What you should do
Set the whole listing down again without deviation.

The records
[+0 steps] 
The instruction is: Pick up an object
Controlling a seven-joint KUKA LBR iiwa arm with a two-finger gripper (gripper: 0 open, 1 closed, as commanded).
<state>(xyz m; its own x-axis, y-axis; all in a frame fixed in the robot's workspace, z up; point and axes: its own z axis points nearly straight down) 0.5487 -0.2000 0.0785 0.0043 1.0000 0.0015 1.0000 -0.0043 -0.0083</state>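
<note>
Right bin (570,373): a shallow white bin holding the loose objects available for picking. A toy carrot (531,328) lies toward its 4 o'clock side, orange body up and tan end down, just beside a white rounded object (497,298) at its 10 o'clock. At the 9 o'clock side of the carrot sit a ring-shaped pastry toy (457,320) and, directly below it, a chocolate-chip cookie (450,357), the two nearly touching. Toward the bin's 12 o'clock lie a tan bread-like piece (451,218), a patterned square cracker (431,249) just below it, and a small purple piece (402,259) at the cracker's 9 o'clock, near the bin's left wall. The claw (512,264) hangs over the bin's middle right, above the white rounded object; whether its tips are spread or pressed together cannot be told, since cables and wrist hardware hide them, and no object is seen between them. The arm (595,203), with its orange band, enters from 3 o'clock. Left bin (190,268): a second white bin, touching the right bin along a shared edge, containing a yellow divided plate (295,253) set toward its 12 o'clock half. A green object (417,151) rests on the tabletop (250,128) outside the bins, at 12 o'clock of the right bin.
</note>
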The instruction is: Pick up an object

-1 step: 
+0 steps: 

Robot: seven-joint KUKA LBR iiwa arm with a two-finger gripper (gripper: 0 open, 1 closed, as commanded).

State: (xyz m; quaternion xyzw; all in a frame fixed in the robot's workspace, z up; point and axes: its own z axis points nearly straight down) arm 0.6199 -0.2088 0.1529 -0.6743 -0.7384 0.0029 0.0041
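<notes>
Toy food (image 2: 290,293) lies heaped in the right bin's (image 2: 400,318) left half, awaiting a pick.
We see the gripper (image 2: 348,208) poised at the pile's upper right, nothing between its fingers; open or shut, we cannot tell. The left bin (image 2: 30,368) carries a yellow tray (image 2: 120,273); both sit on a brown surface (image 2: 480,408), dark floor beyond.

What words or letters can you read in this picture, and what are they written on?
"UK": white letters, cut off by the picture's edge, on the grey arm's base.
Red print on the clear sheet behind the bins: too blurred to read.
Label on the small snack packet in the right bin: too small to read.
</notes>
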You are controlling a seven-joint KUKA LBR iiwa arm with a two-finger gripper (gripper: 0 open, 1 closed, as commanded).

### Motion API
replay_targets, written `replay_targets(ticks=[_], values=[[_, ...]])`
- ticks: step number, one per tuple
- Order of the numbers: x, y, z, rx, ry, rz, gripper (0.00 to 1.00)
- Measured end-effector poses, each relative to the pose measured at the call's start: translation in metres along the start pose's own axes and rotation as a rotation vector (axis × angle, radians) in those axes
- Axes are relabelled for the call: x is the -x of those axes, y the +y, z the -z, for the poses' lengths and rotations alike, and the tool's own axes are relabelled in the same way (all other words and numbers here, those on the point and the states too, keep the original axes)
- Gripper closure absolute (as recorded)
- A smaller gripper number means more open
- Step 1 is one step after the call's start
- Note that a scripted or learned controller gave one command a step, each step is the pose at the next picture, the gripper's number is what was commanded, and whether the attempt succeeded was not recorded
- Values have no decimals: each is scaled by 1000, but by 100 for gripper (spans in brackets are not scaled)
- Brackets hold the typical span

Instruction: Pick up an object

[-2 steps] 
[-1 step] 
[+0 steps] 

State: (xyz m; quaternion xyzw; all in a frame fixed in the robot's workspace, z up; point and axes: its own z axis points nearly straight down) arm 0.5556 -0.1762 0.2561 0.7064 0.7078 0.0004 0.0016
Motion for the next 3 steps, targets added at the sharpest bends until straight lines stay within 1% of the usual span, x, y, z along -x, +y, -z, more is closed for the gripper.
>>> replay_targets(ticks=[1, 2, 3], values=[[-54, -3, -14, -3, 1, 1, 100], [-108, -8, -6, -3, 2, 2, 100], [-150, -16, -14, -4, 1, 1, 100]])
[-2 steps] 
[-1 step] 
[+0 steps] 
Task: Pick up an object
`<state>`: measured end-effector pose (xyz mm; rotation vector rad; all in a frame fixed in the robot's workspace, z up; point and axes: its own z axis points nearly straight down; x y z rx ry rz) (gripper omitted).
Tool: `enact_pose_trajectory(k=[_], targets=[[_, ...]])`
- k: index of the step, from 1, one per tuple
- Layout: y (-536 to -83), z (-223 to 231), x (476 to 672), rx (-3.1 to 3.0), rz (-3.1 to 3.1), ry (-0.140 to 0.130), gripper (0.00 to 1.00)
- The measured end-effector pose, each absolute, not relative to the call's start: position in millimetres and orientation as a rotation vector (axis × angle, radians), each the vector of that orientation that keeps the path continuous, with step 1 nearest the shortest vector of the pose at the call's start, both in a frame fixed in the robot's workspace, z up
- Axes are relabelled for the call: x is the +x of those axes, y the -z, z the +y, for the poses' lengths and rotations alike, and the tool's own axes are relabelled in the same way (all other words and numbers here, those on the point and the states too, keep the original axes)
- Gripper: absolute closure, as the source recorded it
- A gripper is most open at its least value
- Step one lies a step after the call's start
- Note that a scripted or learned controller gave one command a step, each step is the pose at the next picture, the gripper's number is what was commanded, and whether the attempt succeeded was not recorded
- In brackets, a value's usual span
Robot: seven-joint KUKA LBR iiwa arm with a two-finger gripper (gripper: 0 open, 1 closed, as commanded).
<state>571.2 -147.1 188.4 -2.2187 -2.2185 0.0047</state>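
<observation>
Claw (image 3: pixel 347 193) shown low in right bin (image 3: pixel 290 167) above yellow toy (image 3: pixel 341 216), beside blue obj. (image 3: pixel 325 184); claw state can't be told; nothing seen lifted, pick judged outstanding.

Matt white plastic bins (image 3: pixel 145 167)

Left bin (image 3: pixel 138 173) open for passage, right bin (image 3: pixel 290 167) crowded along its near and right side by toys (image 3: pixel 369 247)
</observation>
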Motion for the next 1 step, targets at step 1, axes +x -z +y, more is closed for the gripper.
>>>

Finished exercise
[+0 steps] 
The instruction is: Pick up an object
Controlling a seven-joint KUKA LBR iiwa arm with a two-finger gripper (gripper: 0 open, 1 closed, as commanded).
<state>(xyz m; its own x-axis, y-axis; all in a frame fixed in the robot's workspace, z up; point and axes: its own z axis points nearly straight down) 0.5487 -0.2000 0.0785 0.0043 1.0000 0.0015 1.0000 -0.0043 -0.0083</state>
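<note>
Right bin (570,373): a shallow white bin holding the loose objects available for picking. A toy carrot (531,328) lies toward its 4 o'clock side, orange body up and tan end down, just beside a white rounded object (497,298) at its 10 o'clock. At the 9 o'clock side of the carrot sit a ring-shaped pastry toy (457,320) and, directly below it, a chocolate-chip cookie (450,357), the two nearly touching. Toward the bin's 12 o'clock lie a tan bread-like piece (451,218), a patterned square cracker (431,249) just below it, and a small purple piece (402,259) at the cracker's 9 o'clock, near the bin's left wall. The claw (512,264) hangs over the bin's middle right, above the white rounded object; whether its tips are spread or pressed together cannot be told, since cables and wrist hardware hide them, and no object is seen between them. The arm (595,203), with its orange band, enters from 3 o'clock. Left bin (190,268): a second white bin, touching the right bin along a shared edge, containing a yellow divided plate (295,253) set toward its 12 o'clock half. A green object (417,151) rests on the tabletop (250,128) outside the bins, at 12 o'clock of the right bin.
</note>
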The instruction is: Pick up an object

-1 step: 
+0 steps: 

Robot: seven-joint KUKA LBR iiwa arm with a two-finger gripper (gripper: 0 open, 1 closed, as commanded).

State: (xyz m; quaternion xyzw; all in a frame fixed in the robot's workspace, z up; point and axes: its own z axis points nearly straight down) arm 0.6199 -0.2088 0.1529 -0.6743 -0.7384 0.0029 0.0041
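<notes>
Toy food (image 2: 290,293) lies heaped in the right bin's (image 2: 400,318) left half, awaiting a pick.
We see the gripper (image 2: 348,208) poised at the pile's upper right, nothing between its fingers; open or shut, we cannot tell. The left bin (image 2: 30,368) carries a yellow tray (image 2: 120,273); both sit on a brown surface (image 2: 480,408), dark floor beyond.

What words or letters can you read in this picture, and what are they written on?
"UK": white letters, cut off by the picture's edge, on the grey arm's base.
Red print on the clear sheet behind the bins: too blurred to read.
Label on the small snack packet in the right bin: too small to read.
</notes>
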You are controlling a seven-joint KUKA LBR iiwa arm with a two-finger gripper (gripper: 0 open, 1 closed, as commanded).

### Motion API
replay_targets, written `replay_targets(ticks=[_], values=[[_, ...]])`
- ticks: step number, one per tuple
- Order of the numbers: x, y, z, rx, ry, rz, gripper (0.00 to 1.00)
- Measured end-effector poses, each relative to the pose measured at the call's start: translation in metres along the start pose's own axes and rotation as a rotation vector (axis × angle, radians) in those axes
- Axes are relabelled for the call: x is the -x of those axes, y the +y, z the -z, for the poses' lengths and rotations alike, and the tool's own axes are relabelled in the same way (all other words and numbers here, those on the point and the states too, keep the original axes)
- Gripper closure absolute (as recorded)
- A smaller gripper number means more open
- Step 1 is one step after the call's start
- Note that a scripted or learned controller gave one command a step, each step is the pose at the next picture, the gripper's number is what was commanded, and whether the attempt succeeded was not recorded
- Values have no decimals: each is scaled by 1000, but by 100 for gripper (spans in brackets are not scaled)
- Brackets hold the typical span

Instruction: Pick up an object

[-2 steps] 
[-1 step] 
[+0 steps] 

State: (xyz m; quaternion xyzw; all in a frame fixed in the robot's workspace, z up; point and axes: its own z axis points nearly straight down) arm 0.5556 -0.1762 0.2561 0.7064 0.7078 0.0004 0.0016
Motion for the next 3 steps, targets added at the sharpest bends until straight lines stay within 1% of the usual span, x, y, z along -x, +y, -z, more is closed for the gripper.
>>> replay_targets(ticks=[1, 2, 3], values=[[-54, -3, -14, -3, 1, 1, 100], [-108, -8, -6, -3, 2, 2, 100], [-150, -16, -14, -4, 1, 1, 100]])
[-2 steps] 
[-1 step] 
[+0 steps] 
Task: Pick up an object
`<state>`: measured end-effector pose (xyz mm; rotation vector rad; all in a frame fixed in the robot's workspace, z up; point and axes: its own z axis points nearly straight down; x y z rx ry rz) (gripper omitted).
Tool: `enact_pose_trajectory(k=[_], targets=[[_, ...]])`
- k: index of the step, from 1, one per tuple
- Layout: y (-536 to -83), z (-223 to 231), x (476 to 672), rx (-3.1 to 3.0), rz (-3.1 to 3.1), ry (-0.140 to 0.130), gripper (0.00 to 1.00)
- The measured end-effector pose, each absolute, not relative to the call's start: position in millimetres and orientation as a rotation vector (axis × angle, radians), each the vector of that orientation that keeps the path continuous, with step 1 nearest the shortest vector of the pose at the call's start, both in a frame fixed in the robot's workspace, z up
- Axes are relabelled for the call: x is the +x of those axes, y the -z, z the +y, for the poses' lengths and rotations alike, and the tool's own axes are relabelled in the same way (all other words and numbers here, those on the point and the states too, keep the original axes)
- Gripper: absolute closure, as the source recorded it
- A gripper is most open at its least value
- Step one lies a step after the call's start
- Note that a scripted or learned controller gave one command a step, each step is the pose at the next picture, the gripper's number is what was commanded, and whether the attempt succeeded was not recorded
- In brackets, a value's usual span
Robot: seven-joint KUKA LBR iiwa arm with a two-finger gripper (gripper: 0 open, 1 closed, as commanded).
<state>571.2 -147.1 188.4 -2.2187 -2.2185 0.0047</state>
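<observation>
Claw (image 3: pixel 347 193) shown low in right bin (image 3: pixel 290 167) above yellow toy (image 3: pixel 341 216), beside blue obj. (image 3: pixel 325 184); claw state can't be told; nothing seen lifted, pick judged outstanding.

Matt white plastic bins (image 3: pixel 145 167)

Left bin (image 3: pixel 138 173) open for passage, right bin (image 3: pixel 290 167) crowded along its near and right side by toys (image 3: pixel 369 247)
</observation>
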Motion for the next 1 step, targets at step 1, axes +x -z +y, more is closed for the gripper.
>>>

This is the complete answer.